The Florida lawyer who last year won financier Ron Perelman a $1.6 billion verdict in a suit against investment bank Morgan Stanley & Co. has set his sights on law firm Proskauer Rose.
John "Jack" Scarola of West Palm Beach's Searcy Denney Scarola Barnhart & Shipley is representing two former Proskauer clients in two separate suits against the 715-lawyer New York firm. Both plaintiffs claim Proskauer breached its fiduciary duty to them, giving faulty advice that wound up costing them millions.
One of the suits involves an investor who claims he was sucked into a disastrous investment by professionals eager for more fees, a situation Scarola said broadly paralleled that of Perelman.

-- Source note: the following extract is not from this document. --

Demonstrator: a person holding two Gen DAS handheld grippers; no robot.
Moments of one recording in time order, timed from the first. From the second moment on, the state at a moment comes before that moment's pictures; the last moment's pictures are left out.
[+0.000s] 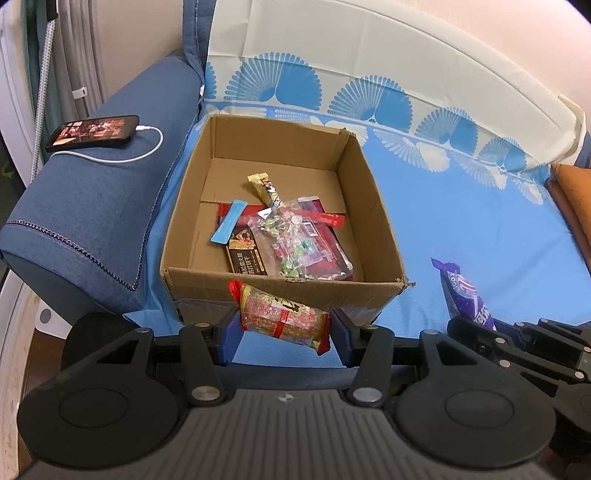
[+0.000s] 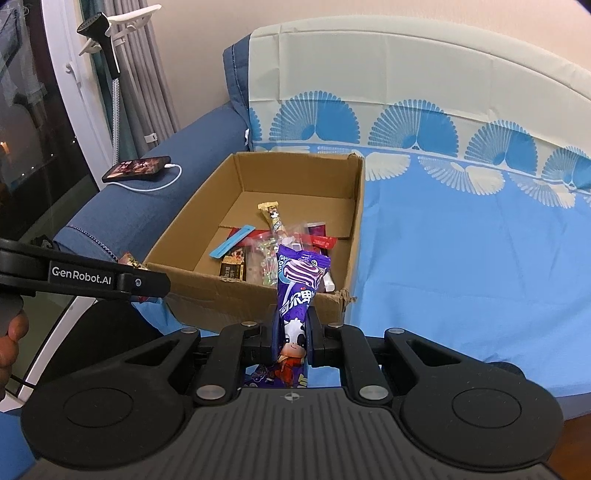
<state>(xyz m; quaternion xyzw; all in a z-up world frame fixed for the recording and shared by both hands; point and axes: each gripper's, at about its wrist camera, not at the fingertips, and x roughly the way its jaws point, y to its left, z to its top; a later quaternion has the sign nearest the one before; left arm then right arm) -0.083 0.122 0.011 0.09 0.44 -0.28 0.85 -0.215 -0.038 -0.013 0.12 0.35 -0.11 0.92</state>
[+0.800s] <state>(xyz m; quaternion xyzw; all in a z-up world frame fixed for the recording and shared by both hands) -0.025 0.106 -0.003 0.08 0.47 -0.26 0.84 -0.168 -0.059 -0.026 0.12 0.39 -0.12 0.91</state>
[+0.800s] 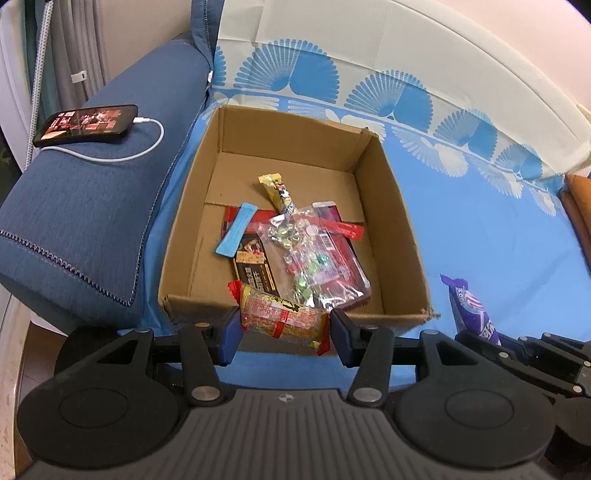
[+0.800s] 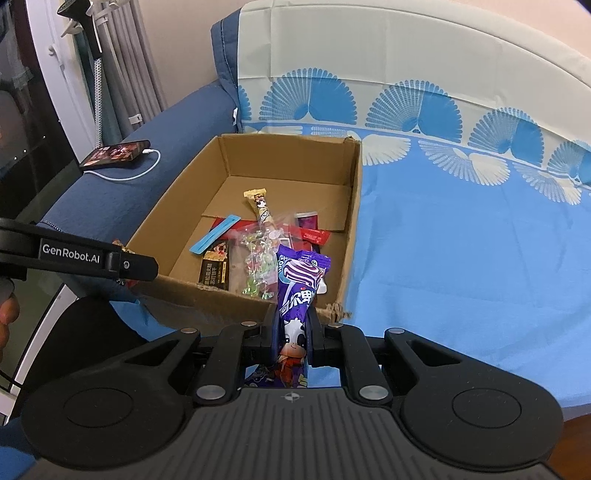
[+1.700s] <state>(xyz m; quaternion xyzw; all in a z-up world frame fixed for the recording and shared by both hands) 0.079 0.043 -0.031 0.10 0.49 -0.26 0.83 -0.052 -0.107 -0.051 0.16 0.41 -0.11 0.89</state>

"[Proskauer] clearly ignored warning signs that things were not going well with the transaction," Scarola said Monday.
But Robert Kafin, a Proskauer partner and the firm's general counsel, said his firm had acted appropriately in the matters at issue in the suits, both of which were filed in Palm Beach County Circuit Court.

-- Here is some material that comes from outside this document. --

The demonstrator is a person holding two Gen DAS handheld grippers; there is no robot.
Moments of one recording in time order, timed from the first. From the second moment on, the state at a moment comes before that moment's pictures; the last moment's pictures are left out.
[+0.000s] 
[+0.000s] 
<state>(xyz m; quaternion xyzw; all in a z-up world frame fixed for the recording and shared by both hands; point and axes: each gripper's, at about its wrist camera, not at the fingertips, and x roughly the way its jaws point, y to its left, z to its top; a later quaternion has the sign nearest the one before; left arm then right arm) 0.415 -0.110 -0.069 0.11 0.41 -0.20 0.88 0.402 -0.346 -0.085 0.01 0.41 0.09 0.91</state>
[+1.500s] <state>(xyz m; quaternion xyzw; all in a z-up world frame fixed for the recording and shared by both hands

"We didn't do anything wrong and we're going to defend ourselves," he said. The firm is participating in its own defense but is also being represented by James W. Beasley of West Palm Beach's Beasley Hauser Kramer & Leonard.
In the earlier of the two suits, filed at the end of last year, investor M. Lee Pearce claims his longtime lawyer, Proskauer partner Stuart Rosow, also named individually as a defendant, deceived him into making a disastrous investment.

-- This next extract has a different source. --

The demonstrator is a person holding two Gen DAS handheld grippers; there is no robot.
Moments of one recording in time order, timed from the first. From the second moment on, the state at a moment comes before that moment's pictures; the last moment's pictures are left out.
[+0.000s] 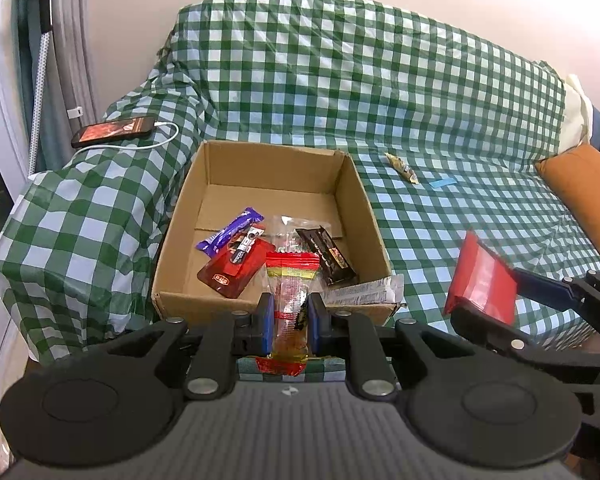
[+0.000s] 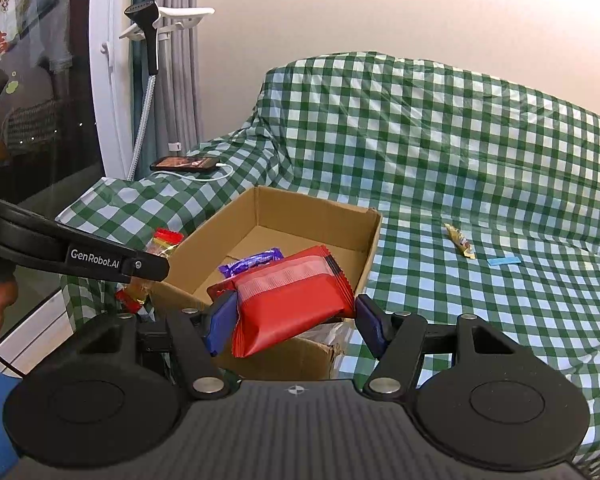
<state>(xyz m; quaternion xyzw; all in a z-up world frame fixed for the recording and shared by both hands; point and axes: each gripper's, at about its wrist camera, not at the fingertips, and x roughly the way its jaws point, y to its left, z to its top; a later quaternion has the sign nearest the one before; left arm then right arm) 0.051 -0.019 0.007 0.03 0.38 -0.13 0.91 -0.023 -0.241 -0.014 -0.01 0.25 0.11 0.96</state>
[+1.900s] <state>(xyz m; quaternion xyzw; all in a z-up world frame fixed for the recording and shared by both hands) 0.297 -0.016 -0.088 0.03 0.47 -0.08 0.88 0.227 -0.202 -0.088 -0.01 0.35 0.13 0.93</state>
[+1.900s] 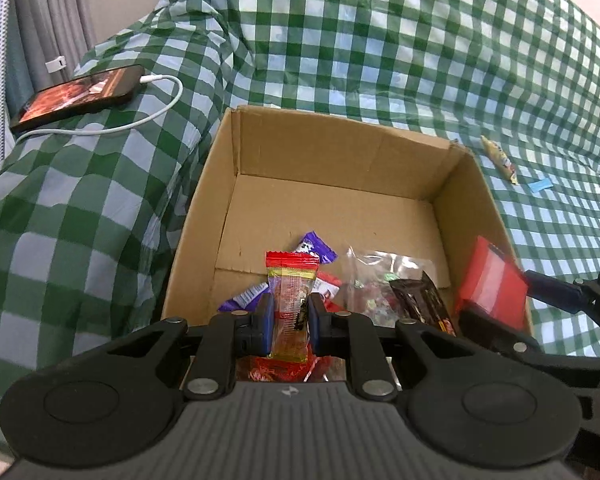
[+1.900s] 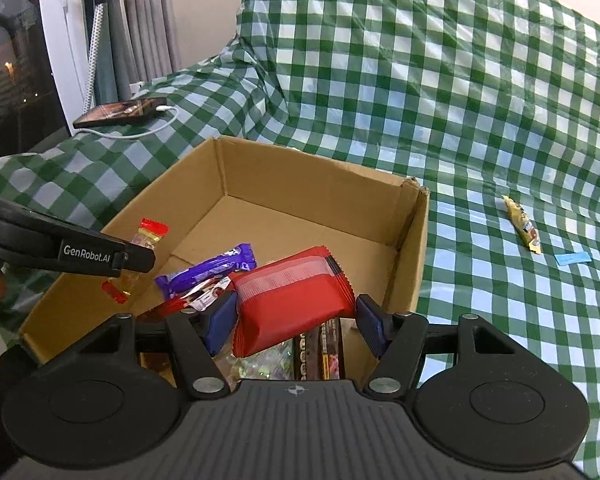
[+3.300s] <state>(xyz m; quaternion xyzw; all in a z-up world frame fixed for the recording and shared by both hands) 0.101 -0.017 -0.033 0.05 0.46 -0.03 0.88 0.041 -0.219 -0.032 0.00 0.29 0.10 0.95</state>
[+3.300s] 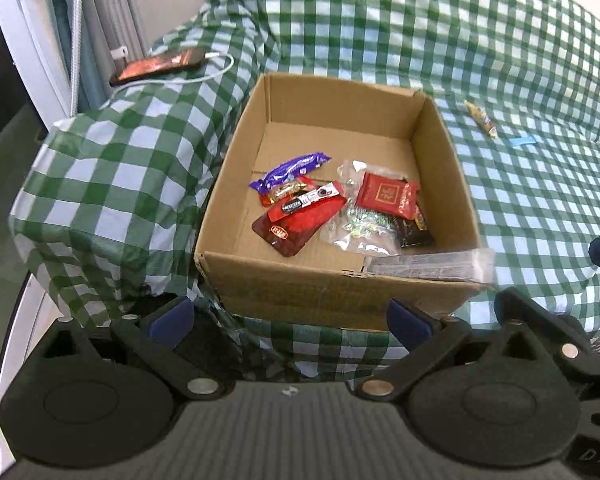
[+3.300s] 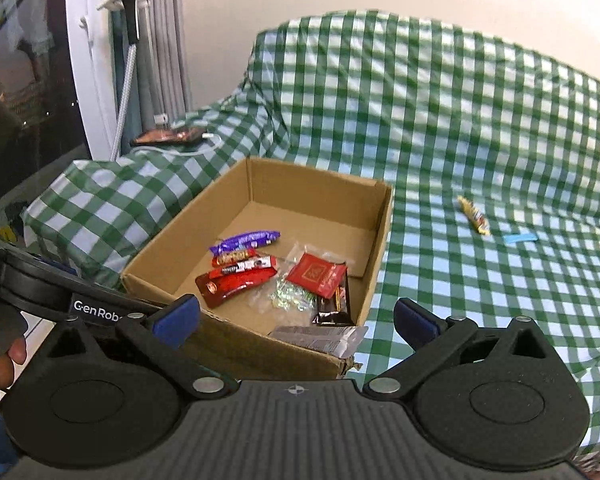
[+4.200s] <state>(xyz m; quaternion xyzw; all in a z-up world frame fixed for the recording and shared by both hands) 0.056 -0.012 -0.009 0.05 0.42 -0.04 0.91 -0.020 -0.215 -0.008 -0.03 0.23 0.09 0.97</state>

Pearce, who is asking for $19.5 million in damages, stated in his complaint that Rosow had been his lawyer since the 1970s and he moved his business to Proskauer after Rosow joined that firm from New York's Kaye Scholer in 1998. Pearce claims he paid Proskauer millions in fees between 1998 and 2004.
According to the complaint, Rosow approached Pearce in 1998 about investing in three health maintenance organizations that were consolidating into a larger health care company. Pearce retained Proskauer to evaluate the investment and perform due diligence for the proposed transaction. He claims he also asked that any investment be structured to protect him from any personal liability and to cast him as a minority investor.